Each line of the data must be copied exactly.

━━ Available data ━━

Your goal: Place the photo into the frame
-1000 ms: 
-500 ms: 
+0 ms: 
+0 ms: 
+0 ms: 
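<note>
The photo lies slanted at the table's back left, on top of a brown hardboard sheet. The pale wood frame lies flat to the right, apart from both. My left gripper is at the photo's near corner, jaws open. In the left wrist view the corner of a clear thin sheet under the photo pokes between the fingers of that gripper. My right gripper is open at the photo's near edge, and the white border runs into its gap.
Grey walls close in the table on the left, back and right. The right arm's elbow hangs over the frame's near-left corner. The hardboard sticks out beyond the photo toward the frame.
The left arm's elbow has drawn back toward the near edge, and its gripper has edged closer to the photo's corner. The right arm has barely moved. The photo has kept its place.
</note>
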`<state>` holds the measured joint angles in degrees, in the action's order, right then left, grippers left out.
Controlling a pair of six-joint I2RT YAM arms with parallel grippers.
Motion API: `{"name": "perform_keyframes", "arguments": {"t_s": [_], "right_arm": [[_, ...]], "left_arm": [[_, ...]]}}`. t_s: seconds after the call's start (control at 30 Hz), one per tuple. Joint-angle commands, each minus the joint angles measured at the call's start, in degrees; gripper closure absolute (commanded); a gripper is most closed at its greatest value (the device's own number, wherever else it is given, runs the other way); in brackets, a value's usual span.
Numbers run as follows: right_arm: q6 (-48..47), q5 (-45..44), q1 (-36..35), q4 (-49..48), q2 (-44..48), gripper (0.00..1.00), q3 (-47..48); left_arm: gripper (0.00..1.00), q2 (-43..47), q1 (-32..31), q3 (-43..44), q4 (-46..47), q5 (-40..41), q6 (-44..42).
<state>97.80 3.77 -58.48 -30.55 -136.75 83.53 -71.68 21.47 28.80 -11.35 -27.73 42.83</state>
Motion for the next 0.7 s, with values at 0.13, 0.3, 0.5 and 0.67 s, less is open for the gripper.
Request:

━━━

**Answer to the problem:**
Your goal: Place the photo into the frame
-1000 ms: 
-500 ms: 
+0 ms: 
+0 ms: 
+0 ms: 
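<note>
The photo lies slanted at the table's back left, on top of a brown hardboard sheet. The pale wood frame lies flat to the right, apart from both. My left gripper is at the photo's near corner, jaws open. In the left wrist view the corner of a clear thin sheet under the photo pokes between the fingers of that gripper. My right gripper is open at the photo's near edge, and the white border runs into its gap.
Grey walls close in the table on the left, back and right. The right arm's elbow hangs over the frame's near-left corner. The hardboard sticks out beyond the photo toward the frame.
The left arm's elbow has drawn back toward the near edge, and its gripper has edged closer to the photo's corner. The right arm has barely moved. The photo has kept its place.
</note>
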`<state>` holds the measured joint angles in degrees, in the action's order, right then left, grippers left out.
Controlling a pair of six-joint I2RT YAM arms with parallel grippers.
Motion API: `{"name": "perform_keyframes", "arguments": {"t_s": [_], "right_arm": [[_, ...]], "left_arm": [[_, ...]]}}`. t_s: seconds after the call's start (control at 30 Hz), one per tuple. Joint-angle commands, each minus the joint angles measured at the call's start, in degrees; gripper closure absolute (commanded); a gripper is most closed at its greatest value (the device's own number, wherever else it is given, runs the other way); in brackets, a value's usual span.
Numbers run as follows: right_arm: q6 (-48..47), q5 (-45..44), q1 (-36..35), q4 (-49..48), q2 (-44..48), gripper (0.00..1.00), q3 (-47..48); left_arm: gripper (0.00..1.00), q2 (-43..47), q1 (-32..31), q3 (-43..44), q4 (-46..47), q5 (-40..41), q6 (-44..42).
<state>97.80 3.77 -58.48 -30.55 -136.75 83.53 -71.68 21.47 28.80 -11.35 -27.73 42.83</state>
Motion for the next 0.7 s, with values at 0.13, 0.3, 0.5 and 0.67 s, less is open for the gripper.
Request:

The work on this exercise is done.